* Task description:
From the entries below, return only the lines starting at the one that contains "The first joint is" and ending at the one that contains "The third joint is", exactly as they stand.

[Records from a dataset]
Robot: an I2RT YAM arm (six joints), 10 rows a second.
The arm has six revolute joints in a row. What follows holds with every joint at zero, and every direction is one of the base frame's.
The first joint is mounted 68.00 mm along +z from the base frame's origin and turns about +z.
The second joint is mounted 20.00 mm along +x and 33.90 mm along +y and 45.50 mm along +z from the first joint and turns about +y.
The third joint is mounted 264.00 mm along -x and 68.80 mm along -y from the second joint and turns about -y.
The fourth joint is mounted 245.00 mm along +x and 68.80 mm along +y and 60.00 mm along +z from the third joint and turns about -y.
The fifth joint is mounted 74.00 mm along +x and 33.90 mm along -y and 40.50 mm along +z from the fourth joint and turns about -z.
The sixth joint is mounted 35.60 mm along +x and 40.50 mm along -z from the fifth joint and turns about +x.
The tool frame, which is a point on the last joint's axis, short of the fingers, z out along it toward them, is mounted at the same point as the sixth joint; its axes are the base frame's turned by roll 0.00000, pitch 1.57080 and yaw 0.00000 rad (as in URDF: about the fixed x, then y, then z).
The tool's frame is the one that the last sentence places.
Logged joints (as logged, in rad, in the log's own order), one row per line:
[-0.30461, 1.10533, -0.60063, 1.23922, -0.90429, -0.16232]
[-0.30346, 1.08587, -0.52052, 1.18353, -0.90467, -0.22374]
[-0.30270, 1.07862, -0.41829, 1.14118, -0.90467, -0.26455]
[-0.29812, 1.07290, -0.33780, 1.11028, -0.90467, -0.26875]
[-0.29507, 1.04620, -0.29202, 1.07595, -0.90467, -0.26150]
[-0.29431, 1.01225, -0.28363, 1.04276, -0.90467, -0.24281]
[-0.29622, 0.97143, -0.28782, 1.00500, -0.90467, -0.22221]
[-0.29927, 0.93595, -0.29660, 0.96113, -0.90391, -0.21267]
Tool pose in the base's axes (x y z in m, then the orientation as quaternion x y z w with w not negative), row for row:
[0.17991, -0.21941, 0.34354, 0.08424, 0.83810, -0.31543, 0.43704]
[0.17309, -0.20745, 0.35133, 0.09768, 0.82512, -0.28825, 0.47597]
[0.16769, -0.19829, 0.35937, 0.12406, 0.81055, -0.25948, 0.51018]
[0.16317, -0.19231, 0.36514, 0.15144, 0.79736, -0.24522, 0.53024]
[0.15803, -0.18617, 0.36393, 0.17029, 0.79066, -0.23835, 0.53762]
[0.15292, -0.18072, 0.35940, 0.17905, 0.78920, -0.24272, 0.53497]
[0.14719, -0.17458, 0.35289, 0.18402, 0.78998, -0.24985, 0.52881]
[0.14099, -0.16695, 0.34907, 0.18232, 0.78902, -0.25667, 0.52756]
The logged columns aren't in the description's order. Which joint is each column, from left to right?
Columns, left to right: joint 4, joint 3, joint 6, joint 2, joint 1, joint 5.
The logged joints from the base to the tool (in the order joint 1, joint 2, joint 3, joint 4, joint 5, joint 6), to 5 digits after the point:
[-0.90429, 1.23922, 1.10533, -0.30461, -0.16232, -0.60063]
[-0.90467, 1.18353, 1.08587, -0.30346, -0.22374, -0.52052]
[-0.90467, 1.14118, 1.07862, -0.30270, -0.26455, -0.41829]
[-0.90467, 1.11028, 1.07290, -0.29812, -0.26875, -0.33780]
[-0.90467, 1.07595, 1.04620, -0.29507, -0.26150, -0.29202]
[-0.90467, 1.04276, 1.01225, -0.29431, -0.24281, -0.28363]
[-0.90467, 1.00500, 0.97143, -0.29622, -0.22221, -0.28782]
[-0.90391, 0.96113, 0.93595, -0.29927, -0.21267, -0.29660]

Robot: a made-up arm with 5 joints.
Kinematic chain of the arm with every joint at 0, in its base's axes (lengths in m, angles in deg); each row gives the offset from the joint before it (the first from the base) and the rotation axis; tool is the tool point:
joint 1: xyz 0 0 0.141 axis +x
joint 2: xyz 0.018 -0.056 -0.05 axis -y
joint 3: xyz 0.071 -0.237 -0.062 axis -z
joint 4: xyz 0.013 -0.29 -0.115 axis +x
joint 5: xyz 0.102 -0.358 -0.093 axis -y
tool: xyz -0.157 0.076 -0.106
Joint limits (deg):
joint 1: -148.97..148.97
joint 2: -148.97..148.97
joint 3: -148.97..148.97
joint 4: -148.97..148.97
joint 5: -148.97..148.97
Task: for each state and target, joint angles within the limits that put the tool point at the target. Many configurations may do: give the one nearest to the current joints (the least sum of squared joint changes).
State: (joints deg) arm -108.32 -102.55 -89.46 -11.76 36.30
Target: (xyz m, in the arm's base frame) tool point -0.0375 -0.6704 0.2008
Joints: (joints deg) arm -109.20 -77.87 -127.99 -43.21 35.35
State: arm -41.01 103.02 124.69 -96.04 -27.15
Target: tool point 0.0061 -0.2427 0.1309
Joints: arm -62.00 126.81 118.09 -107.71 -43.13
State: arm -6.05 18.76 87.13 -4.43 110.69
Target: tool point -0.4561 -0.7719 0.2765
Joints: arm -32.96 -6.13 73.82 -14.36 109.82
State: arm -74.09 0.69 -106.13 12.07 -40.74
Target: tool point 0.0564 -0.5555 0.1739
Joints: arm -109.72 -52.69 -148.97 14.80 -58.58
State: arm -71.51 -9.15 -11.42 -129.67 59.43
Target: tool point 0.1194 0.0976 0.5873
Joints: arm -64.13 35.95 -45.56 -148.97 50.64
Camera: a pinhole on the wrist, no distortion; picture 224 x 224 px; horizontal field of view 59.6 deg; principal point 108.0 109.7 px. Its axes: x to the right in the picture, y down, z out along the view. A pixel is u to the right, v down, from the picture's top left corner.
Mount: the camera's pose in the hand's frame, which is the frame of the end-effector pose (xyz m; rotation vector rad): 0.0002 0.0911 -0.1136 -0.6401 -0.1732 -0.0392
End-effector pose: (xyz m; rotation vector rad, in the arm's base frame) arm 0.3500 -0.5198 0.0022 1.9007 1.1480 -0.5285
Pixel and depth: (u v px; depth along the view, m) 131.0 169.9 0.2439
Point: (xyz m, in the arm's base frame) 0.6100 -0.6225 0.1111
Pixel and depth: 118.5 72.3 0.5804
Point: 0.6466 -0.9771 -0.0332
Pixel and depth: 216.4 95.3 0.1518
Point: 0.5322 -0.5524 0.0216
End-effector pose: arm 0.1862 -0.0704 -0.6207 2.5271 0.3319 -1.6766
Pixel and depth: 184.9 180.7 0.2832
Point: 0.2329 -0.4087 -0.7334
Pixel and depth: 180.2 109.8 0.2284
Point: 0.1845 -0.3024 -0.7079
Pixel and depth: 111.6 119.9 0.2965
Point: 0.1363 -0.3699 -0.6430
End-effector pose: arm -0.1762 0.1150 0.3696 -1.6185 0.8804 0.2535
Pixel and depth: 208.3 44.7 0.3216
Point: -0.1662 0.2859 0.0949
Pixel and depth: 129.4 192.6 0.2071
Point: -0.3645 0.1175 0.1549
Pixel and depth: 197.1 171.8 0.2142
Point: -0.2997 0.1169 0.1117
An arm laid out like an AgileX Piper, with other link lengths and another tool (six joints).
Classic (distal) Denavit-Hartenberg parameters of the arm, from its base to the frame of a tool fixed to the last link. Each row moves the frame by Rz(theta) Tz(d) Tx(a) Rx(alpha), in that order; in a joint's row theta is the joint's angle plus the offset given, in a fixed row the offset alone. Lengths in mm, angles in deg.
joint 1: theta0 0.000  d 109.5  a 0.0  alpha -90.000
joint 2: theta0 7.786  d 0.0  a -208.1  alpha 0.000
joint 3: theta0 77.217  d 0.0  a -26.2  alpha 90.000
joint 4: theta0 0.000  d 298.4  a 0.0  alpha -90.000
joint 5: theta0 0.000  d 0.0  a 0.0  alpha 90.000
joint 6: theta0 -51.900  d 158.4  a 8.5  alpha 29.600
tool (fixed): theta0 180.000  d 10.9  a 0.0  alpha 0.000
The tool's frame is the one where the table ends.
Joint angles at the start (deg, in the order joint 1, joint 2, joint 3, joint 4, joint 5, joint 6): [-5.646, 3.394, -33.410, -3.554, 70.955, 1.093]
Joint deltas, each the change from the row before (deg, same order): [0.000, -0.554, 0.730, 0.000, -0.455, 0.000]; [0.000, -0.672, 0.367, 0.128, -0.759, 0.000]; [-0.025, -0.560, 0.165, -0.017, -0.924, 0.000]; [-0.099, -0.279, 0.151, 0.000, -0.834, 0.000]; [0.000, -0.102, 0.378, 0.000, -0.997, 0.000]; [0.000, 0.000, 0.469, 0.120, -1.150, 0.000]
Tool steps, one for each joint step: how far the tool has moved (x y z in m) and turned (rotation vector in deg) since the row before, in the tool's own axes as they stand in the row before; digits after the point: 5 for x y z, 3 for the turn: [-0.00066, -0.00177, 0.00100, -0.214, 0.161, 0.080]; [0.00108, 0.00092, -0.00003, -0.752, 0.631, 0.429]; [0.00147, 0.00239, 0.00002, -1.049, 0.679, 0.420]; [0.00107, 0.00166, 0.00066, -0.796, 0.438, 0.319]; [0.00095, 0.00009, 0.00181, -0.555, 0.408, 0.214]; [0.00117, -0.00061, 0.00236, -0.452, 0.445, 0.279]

* Reply:
The first joint is mounted 68.00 mm along +z from the base frame's origin and turns about +z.
The second joint is mounted 20.00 mm along +x and 33.90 mm along +y and 45.50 mm along +z from the first joint and turns about +y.
The third joint is mounted 264.00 mm along -x and 68.80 mm along -y from the second joint and turns about -y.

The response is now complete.